Morphology (Plant Structure & Identification)

  • Root System

    Swollen taproot with fine feeder roots. Roots are round, flattened, or elongated depending on variety and become woody if crowded or drought-stressed.

  • Stem

    Short crown during root and leaf growth. Flowering stems elongate quickly when plants bolt in heat or after overwintering.

  • Leaves

    Rough, lobed green leaves form an open rosette. Greens can be harvested young, but heavy cutting reduces root sizing.

  • Flowers

    Yellow four-petaled brassica flowers appear on branched stalks if plants bolt or overwinter.

  • Fruit

    Produces slender seed pods after flowering.

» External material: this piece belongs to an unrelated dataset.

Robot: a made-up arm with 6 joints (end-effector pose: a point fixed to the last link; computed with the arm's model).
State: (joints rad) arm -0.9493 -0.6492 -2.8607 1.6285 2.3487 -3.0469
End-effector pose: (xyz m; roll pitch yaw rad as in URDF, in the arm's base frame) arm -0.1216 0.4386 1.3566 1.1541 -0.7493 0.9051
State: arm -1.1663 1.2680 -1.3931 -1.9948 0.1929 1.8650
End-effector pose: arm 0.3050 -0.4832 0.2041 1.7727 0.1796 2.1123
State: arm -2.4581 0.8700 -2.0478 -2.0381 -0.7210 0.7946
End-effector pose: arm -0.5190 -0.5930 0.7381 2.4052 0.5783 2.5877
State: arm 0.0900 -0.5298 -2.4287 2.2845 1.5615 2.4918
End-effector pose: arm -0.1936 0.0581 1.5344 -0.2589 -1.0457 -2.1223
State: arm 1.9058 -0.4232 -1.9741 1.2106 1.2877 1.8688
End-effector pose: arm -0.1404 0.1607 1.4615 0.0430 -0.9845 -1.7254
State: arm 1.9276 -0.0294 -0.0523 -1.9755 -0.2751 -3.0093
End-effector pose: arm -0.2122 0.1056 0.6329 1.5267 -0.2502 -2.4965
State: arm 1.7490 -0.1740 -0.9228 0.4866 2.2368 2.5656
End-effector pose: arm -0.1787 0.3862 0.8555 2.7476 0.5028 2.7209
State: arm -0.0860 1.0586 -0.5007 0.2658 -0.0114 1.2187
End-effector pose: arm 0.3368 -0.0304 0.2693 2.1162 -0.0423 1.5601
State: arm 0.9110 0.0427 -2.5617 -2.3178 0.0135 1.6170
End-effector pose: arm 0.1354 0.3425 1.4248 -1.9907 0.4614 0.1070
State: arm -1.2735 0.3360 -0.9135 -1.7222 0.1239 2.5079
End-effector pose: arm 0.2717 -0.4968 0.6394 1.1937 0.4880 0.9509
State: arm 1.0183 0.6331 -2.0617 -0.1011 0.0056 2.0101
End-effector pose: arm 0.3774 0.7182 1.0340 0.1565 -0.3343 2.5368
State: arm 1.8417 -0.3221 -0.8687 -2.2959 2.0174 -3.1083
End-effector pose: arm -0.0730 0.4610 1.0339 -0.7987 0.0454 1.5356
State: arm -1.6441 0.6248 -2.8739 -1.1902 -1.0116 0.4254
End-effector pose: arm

The harvested crop may be the swollen root, the leafy greens, or both.

Known Varieties

Common cultivars worth knowing

  • Purple Top White Globe

    Classic storage turnip with white root and purple shoulders.

    Best for: roots, storage
  • Hakurei

    Small white salad turnip with mild flavor and tender texture.

    Best for: fresh eating
  • Tokyo Cross

    Fast hybrid white turnip with uniform roots.

    Best for: quick spring crops
  • Golden Ball

    Yellow-fleshed heirloom with mild sweet flavor.

    Best for: roasting, storage
  • Seven Top

    Grown mainly for greens rather than roots.